Give only the number of lines in the records that include "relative".
Available records START
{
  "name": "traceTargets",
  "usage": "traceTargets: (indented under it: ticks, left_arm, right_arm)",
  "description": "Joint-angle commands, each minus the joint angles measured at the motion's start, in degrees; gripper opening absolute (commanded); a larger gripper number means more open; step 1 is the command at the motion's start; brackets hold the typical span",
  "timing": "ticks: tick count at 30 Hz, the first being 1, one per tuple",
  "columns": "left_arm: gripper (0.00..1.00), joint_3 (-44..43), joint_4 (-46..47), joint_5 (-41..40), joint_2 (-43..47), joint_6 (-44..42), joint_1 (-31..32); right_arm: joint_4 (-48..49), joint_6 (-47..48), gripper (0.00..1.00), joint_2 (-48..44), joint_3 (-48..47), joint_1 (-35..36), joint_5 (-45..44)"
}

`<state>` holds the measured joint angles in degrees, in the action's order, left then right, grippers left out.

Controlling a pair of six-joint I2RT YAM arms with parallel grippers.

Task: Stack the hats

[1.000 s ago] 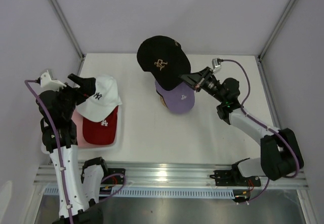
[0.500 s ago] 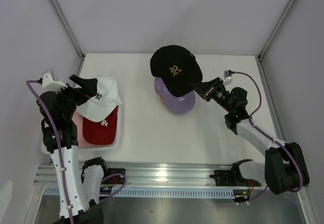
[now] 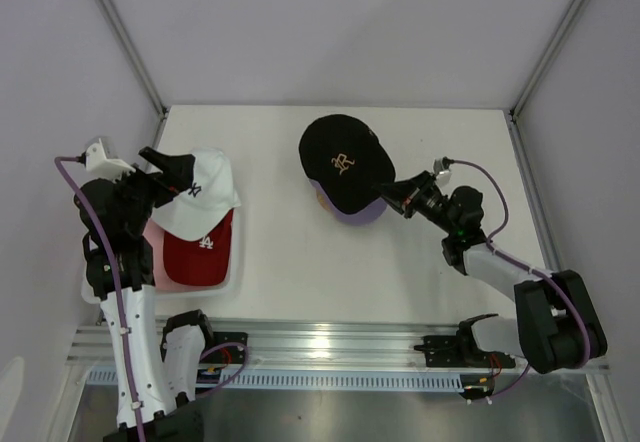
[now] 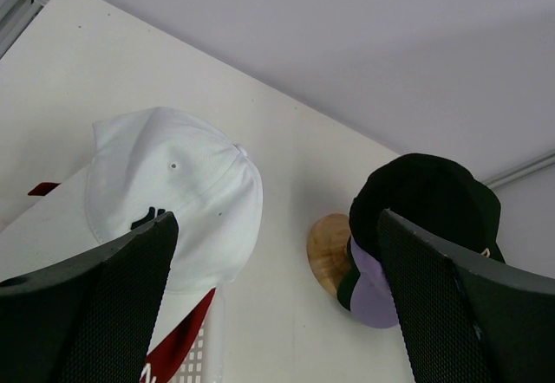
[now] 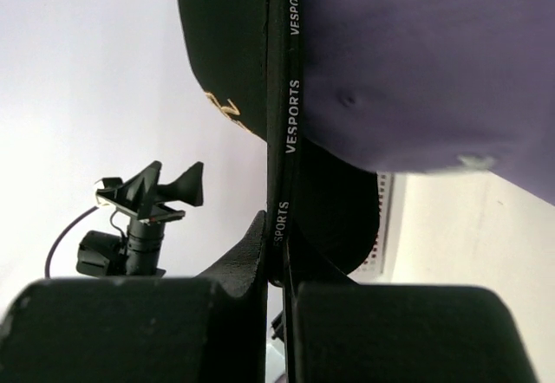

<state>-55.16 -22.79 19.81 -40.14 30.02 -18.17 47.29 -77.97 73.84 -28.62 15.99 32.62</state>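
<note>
A black hat (image 3: 345,162) with a gold logo lies over the lavender hat (image 3: 358,214), and only a lavender sliver shows at its near edge. My right gripper (image 3: 392,195) is shut on the black hat's rim (image 5: 279,184), just right of the stack. The lavender hat (image 5: 416,62) fills the upper right of the right wrist view. A white hat (image 3: 200,197) with an NY logo lies on a red hat (image 3: 200,252) and a pink hat (image 3: 152,234) at the left. My left gripper (image 4: 276,227) hovers open above the white hat (image 4: 173,192), holding nothing.
The stacked hats sit on a round wooden stand (image 4: 328,249) in the middle of the table. A white mesh basket (image 3: 236,267) at the left holds the white, red and pink hats. Grey walls enclose the table on three sides.
My right gripper has brought the black hat down and toward the near side, onto the lavender hat, which is now mostly covered. The left arm has hardly moved.
</note>
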Motion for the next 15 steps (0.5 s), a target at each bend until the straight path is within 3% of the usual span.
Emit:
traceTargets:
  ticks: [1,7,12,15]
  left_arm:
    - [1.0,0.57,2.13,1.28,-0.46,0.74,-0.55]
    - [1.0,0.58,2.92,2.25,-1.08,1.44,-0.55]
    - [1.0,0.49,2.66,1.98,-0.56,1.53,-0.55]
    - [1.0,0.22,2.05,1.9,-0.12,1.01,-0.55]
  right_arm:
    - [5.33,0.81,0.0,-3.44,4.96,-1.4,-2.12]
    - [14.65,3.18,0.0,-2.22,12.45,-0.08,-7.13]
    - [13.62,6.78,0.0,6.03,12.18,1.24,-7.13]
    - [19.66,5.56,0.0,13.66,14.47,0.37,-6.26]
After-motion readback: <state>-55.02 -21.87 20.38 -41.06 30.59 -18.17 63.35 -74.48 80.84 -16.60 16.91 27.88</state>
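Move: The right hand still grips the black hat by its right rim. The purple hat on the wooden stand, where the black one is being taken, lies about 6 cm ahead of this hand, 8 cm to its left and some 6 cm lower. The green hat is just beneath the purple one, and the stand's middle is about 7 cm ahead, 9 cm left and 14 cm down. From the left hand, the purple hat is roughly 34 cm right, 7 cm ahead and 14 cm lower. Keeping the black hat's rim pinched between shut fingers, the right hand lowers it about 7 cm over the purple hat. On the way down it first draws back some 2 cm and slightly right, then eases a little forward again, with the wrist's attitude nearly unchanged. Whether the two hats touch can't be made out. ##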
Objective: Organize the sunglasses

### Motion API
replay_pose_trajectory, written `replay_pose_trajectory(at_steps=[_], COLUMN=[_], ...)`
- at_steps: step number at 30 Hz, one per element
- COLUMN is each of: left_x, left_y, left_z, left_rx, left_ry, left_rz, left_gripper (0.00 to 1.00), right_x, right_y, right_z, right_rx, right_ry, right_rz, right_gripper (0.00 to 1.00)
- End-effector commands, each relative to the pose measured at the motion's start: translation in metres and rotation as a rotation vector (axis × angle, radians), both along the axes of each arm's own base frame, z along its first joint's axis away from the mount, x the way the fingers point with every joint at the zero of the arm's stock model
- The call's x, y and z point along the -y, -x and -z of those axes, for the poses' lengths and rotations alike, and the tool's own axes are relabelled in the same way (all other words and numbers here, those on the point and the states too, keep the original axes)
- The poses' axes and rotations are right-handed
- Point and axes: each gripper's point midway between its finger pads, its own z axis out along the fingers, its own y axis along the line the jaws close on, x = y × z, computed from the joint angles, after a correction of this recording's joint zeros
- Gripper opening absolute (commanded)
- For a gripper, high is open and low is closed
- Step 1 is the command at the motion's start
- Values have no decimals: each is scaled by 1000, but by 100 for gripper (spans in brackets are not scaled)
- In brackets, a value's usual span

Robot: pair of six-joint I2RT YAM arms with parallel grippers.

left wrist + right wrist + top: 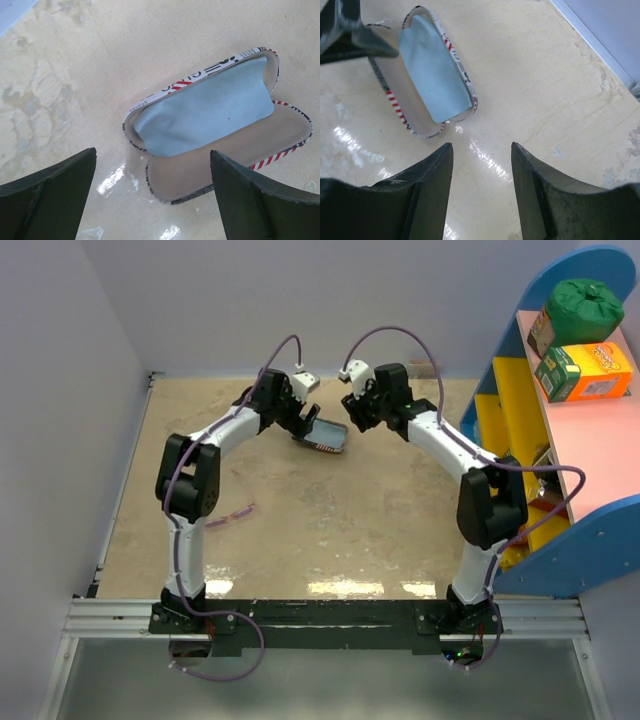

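An oblong flag-print case (pixel 328 437) lies open at the back middle of the table. A light blue cloth (pixel 210 110) is spread over one half of it, and the other half shows bare beige lining (pixel 240 145). The sunglasses do not show plainly in any view, and I cannot tell what lies under the cloth (pixel 432 75). My left gripper (pixel 152 151) hangs open just above the case's (pixel 395 95) near end, holding nothing. My right gripper (pixel 482 145) is open over bare table beside the case. Both grippers (pixel 308 422) (pixel 355 418) flank the case.
A blue and yellow shelf unit (pixel 520 410) stands at the right edge with a green bag (pixel 585 305) and an orange box (pixel 590 370) on top. A thin purple streak (pixel 232 514) lies beside the left arm, too small to identify. Walls close the back and left.
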Motion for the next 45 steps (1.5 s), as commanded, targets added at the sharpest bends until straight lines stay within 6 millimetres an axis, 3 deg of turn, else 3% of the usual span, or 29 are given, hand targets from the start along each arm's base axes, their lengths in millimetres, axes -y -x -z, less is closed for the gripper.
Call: replay_pose_trajectory(at_steps=[1, 2, 4, 7, 9, 14, 17, 19, 23, 30, 36, 39, 40, 42, 43, 44, 45], left_x=[-24, -33, -40, -54, -64, -102, -120, -130, -143, -149, -162, -174, -177, -179, -182, -182, -184], left_y=[-6, -4, 3, 26, 50, 104, 131, 135, 151, 150, 156, 162, 164, 165, 166, 166, 167], left_z=[-69, -83, -90, -102, -108, -107, -94, -91, -75, -58, -68, -71, -70, -70, -68, -68, -68], left_rx=[123, 137, 129, 124, 113, 81, 50, 79, 83, 50, 66, 79, 81, 80, 80, 84, 88], left_ry=[50, 63, 63, 50, 36, -6, -44, -51, -40, -53, -79, -96, -95, -87, -79, -66, -58], left_rz=[-39, -45, -37, -13, 14, 19, 14, -15, -50, -90, -126, -161, -172, -185, -195, -196, -202], left_gripper=[100, 100, 100, 100, 100, 100, 100, 100, 100, 100, 100, 100, 100, 100, 100, 100, 100], right_x=[7, 10, 16, 34, 43, 51, 47, 47, 54, 55, 68, 72, 72, 72, 69, 72, 71], right_y=[43, 55, 78, 106, 125, 154, 159, 162, 157, 146, 108, 90, 85, 69, 60, 48, 39], right_z=[-26, -24, -30, -32, -32, -16, -17, -10, -6, 2, 8, -4, 0, -14, -4, -15, -13], right_rx=[-40, -76, -78, -62, -39, -40, -13, -9, 13, -5, 4, 45, 37, 75, 62, 93, 92], right_ry=[17, 28, 41, 75, 88, 84, 50, 51, 81, 68, 115, 150, 162, 163, 175, 186, 191], right_rz=[-97, -116, -151, -153, -161, -196, -216, -217, -194, -123, 59, 129, 136, 171, 176, 214, 233], right_gripper=[54, 54, 57, 68, 80, 98, 98, 98, 98, 98, 98, 98, 98, 98, 98, 98, 98])
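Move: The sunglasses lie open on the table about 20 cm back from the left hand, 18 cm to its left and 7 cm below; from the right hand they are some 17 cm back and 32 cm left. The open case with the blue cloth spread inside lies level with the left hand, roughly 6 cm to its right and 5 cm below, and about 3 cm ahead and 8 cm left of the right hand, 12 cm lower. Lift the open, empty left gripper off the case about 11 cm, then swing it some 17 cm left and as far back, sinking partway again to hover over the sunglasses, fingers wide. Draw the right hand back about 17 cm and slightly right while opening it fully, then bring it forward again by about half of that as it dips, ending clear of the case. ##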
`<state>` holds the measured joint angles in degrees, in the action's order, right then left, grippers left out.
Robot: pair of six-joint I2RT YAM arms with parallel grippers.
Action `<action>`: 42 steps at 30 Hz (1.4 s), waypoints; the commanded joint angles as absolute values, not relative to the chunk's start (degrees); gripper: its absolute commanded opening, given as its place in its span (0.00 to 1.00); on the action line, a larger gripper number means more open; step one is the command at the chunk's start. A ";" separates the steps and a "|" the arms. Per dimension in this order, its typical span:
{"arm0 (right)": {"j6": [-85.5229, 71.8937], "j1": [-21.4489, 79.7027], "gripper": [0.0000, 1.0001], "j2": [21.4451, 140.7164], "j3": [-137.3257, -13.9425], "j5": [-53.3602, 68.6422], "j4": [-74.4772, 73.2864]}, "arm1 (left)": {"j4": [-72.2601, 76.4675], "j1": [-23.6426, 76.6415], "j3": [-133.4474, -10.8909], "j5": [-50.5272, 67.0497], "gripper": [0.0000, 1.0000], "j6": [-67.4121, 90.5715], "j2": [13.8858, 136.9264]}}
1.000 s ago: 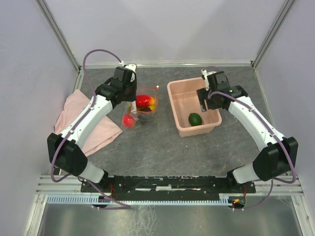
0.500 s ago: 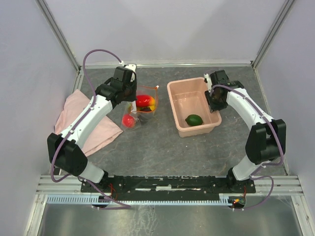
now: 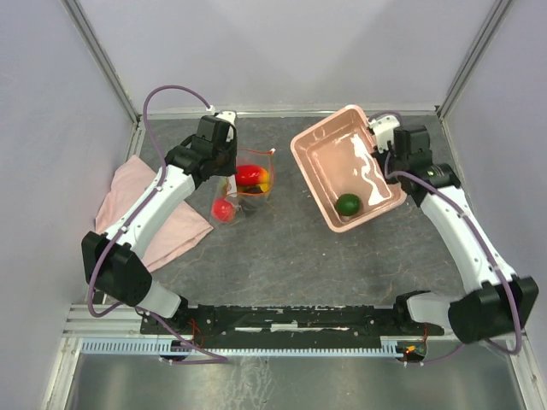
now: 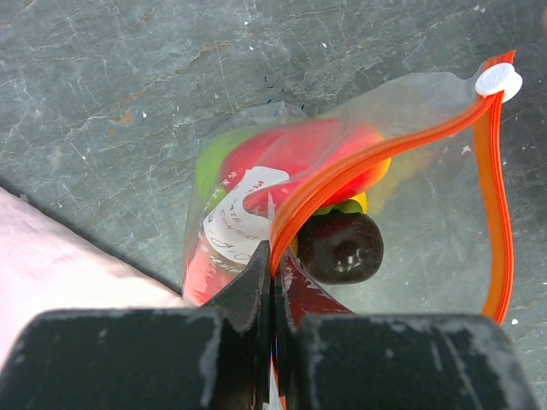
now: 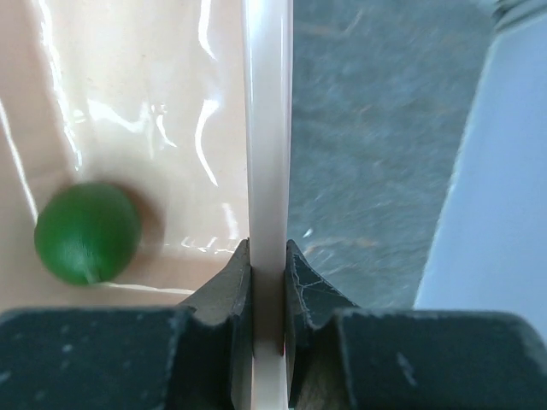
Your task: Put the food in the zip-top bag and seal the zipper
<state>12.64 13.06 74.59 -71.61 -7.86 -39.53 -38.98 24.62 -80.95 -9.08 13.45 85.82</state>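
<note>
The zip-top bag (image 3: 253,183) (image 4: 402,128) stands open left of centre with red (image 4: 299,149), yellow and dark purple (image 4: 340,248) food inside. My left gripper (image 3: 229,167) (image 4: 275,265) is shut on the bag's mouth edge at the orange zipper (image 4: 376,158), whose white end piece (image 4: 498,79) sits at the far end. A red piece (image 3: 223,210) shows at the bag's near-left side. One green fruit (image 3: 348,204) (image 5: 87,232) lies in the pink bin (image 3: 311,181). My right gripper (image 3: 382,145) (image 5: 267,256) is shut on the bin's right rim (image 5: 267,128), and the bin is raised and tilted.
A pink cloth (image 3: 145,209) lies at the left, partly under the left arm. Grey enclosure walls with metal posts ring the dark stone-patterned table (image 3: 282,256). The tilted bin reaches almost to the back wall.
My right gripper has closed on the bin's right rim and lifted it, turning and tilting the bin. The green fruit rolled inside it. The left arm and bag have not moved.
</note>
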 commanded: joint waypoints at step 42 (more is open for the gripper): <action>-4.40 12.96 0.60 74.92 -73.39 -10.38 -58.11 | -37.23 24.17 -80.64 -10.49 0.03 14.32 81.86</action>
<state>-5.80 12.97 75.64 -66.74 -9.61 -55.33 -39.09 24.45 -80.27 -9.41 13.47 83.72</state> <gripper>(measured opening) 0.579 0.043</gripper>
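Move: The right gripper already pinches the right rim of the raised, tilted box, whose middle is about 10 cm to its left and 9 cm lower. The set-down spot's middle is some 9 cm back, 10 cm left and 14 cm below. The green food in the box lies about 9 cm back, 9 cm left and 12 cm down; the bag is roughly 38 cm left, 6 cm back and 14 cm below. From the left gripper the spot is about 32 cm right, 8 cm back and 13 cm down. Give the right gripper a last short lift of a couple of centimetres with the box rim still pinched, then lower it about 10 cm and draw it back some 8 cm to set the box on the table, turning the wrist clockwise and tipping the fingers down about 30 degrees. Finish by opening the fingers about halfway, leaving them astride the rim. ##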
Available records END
• _Response_
2